When it comes to our vehicles most of us are aware of our license plate number but few of us give the vehicle identification number a second thought.
Unlike a license plate number, a vehicle identification number (VIN) is a number that stays with the vehicle forever. The VIN is always 17 digits long and provides important information about your vehicle, including the model, year, make and where it was made. The VIN is used to keep track of the vehicle’s maintenance and repair records. It is also the number the police will use if the vehicle is ever stolen.
Considering how important your vehicle’s VIN is, it shouldn’t be surprising to learn that you’re not legally allowed to alter the VIN.
The issue of VIN alteration is addressed in Vehicle Code 10752 VC. When you read through the law, you quickly learn that you’re not allowed to sell a vehicle if the VIN has been altered. Possessing a stolen or fraudulent VIN will also land you in legal hot water.
In some situations, altering a VIN is charged as a misdemeanor. When this happens the maximum sentence is up to a full year in county jail and/or of a fine of at least $250. It’s also possible that the judge will require misdemeanor probation and community service.
Many cases that involve the altering of a VIN are handled as felonies. In these situations, the maximum sentence is up to three years in jail and/or a $5,000 fine. The judge could also decide that to sentence you to felony probation.
Many charges of VIN alteration are added to charges of grand theft auto, knowingly acquiring stolen goods, etc.
Don’t panic if you suddenly learn that you’re driving a vehicle that has an altered VIN. As long as you can prove that you had no reason to suspect that the vehicle was stolen or that the VIN was altered when you purchased it, you will likely avoid criminal charges.
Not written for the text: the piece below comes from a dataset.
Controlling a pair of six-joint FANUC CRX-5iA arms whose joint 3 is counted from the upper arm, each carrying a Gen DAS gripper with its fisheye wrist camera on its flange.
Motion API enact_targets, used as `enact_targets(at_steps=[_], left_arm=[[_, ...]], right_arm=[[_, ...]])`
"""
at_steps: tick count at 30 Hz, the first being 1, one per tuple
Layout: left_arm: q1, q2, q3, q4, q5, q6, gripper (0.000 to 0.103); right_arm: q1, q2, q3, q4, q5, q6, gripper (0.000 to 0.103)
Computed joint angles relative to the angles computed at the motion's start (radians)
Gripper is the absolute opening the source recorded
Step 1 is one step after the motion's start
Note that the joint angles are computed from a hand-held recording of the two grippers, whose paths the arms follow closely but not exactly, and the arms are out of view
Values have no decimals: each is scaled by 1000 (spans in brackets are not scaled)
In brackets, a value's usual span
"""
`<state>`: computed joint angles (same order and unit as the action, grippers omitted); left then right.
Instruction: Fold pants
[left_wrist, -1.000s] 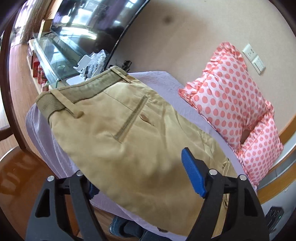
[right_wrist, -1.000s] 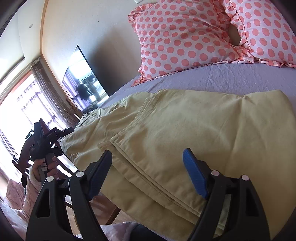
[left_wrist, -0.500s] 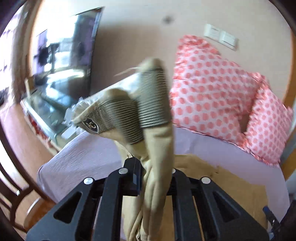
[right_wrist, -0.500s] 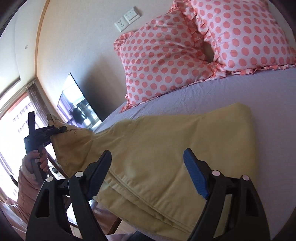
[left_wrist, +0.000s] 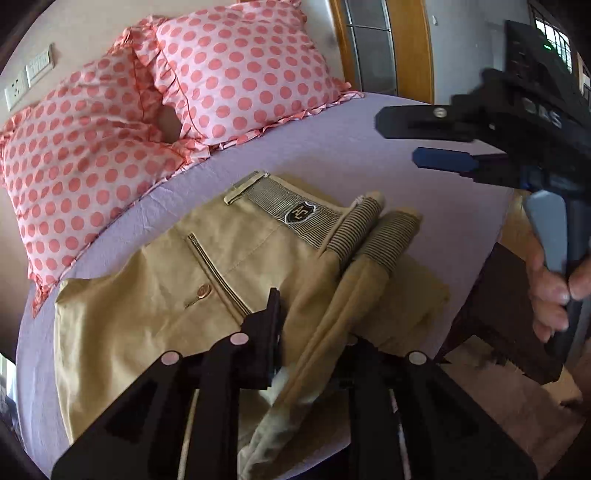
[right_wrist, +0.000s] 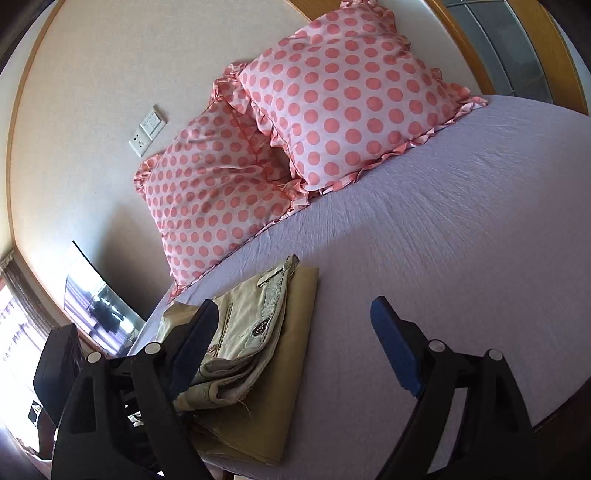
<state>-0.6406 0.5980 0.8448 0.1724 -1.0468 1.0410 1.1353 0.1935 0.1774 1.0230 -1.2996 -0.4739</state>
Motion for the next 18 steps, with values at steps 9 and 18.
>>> enact_targets(at_steps=[9, 18], left_arm=[[207, -147, -189, 251, 78, 0, 61], [331, 294, 526, 173, -414, 448, 61]], right_arm=[[-118, 34, 121, -312, 207, 299, 80], [-176, 107, 265, -518, 157, 496, 54]])
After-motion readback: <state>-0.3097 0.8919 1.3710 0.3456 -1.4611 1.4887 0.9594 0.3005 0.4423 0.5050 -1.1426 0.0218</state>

If you are unlucky enough to learn after a vehicle purchase that the VIN was altered, you need to become proactive. Don’t continue to use the vehicle with the hope that no one will ever find out about it. It’s in your best interest to contact a good lawyer with VIN alteration experience who will help you put together the proof you need to establish your innocence and also help you report the situation to the police.